La hora de Ferrera. Apostó por lo diferente. Y ganó. Mucho le debe a la alegoría de quites mexicanos con que salpicó su tarde. La salpicó de fantasía –que es la exacerbación de la imaginación en libertad–, y la aderezó con temple muletero y remates inesperados, más de otras épocas que de la presente, tan enferma de monotonía. Hasta las cuadrillas se contagiaron y vimos puyazos de ley, pares extraordinarios –quiebro del matador incluido, al sexto–, incluso Raúl Ramírez se animó con el salto de la garrocha. Más que de alguna faena memorable hay que hablar de detalles insólitos, de una tarde para el recuerdo. Material para la discusión habrá de sobra.

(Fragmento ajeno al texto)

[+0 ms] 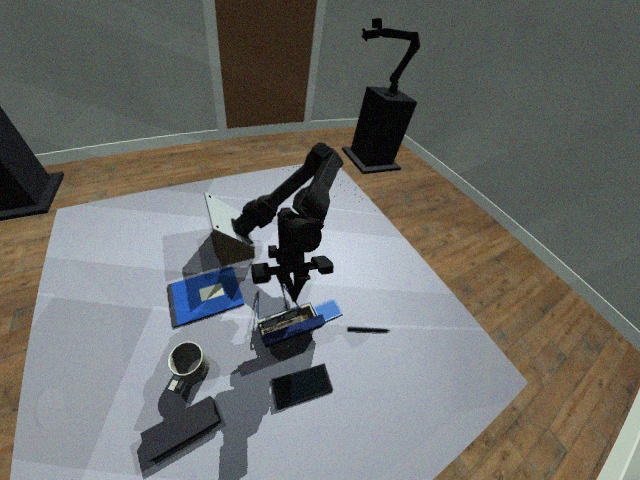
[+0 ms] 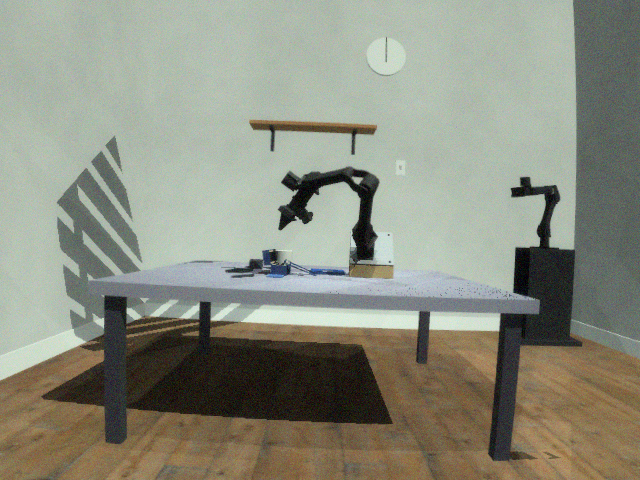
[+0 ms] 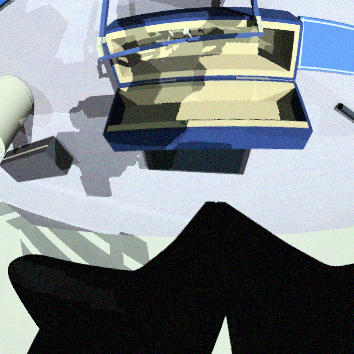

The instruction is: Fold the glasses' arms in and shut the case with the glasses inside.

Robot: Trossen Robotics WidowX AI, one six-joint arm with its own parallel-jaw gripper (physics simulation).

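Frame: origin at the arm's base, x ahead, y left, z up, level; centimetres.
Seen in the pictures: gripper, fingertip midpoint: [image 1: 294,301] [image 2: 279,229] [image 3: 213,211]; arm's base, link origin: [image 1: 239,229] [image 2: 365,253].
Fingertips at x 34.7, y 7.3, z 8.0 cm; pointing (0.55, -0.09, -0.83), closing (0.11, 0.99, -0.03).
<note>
Offsets run from my fingertips to a thing's top centre. "pt": to the spot under its first point. Level surfaces: height alone.
The blue glasses case [image 1: 291,330] [image 2: 280,270] [image 3: 211,137] lies open on the table @[dz -17.6 cm] [image 1: 413,381], its cream lining showing. The blue-framed glasses @[pt dx -2.9, dy -1.4, dz -12.1 cm] [image 3: 189,37] sit in its far half. Both arms stand out unfolded past the far rim; one arm [image 1: 256,305] shows left of the case. My gripper [image 1: 296,296] [image 2: 284,225] [image 3: 213,211] is shut and empty. It hangs above the table, just behind and over the case, touching nothing.
A blue book @[dx -18.4, dy -22.0, dz -16.8 cm] [image 1: 205,295] lies left of the case and a blue card @[dx -1.4, dy +13.0, dz -17.1 cm] [image 1: 329,310] [image 3: 326,46] at its right end. A black pen @[dx +8.9, dy +23.1, dz -16.7 cm] [image 1: 367,330] [image 3: 345,112], a black tablet @[dx +16.2, dy -2.2, dz -16.8 cm] [image 1: 300,386], a mug @[pt dx +0.9, dy -29.2, dz -16.8 cm] [image 1: 187,362] [image 3: 12,105], a small dark box @[dx +15.7, dy -31.8, dz -14.1 cm] [image 3: 35,158] and a long black box [image 1: 177,433] lie around.
</note>
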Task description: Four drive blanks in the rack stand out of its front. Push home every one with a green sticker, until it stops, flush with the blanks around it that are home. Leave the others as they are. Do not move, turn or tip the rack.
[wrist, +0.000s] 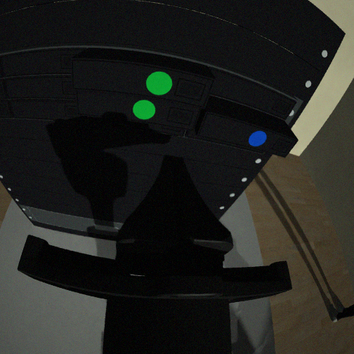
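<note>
The dark rack (165, 27) fills the upper part of the wrist view. A blank with a green sticker (115, 75) stands out of its front at upper centre. A second green-stickered blank (107, 101) stands out directly below it; a shadow covers part of its lower edge. A blank with a blue sticker (225, 131) stands out to the right. A fourth protruding blank cannot be made out. My gripper (170, 165) is shut and empty, its narrow tip showing just below the lower green-stickered blank. The depth gap between tip and rack cannot be told.
Blanks (35, 87) left of the green-stickered ones sit further back, in the rack front. A pale grey surface (50, 295) lies below the rack. Wooden floor (295, 220) and a thin dark stand-like object (345, 313) show at the right.
</note>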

Antonio Ferrera se los deja a los críticos mientras disfruta, con la oreja de los dos últimos –de Domingo Hernández y Victoriano del Río, magnífico éste, en tarde de cinco hierros–, una nueva y clamorosa salida en hombros.

Dos puertas grandes. La otra la había abierto en el estreno de feria (día 27) el prometedor novillero talaverano Tomás Rufo, luego de cortar oreja a sus dos utreros de Fuente Ymbro, en tarde torera del francés Raphael Raucoule “El Rafi”, joven de talante más bien técnico, y de valerosa entrega por parte de Fernando Plaza, cogido sin consecuencias.

Porque ayer no hubo de piña. El flojo encierro de Adolfo Martín no permitió que saliera nada importante de los capotes y muletas de la terna, y si acaso alegró la tarde un arriesgado tercio de banderillas de Manuel Escribano. Sólo el cuarto, cuando Curro Díaz lo llevó largo en vez de codillear, tomó bien la muleta por el izquierdo. Inédito López Chávez, el veterano y valeroso salmantino. Y casi lleno el coso venteño en el cierre de una desigual feria de otoño.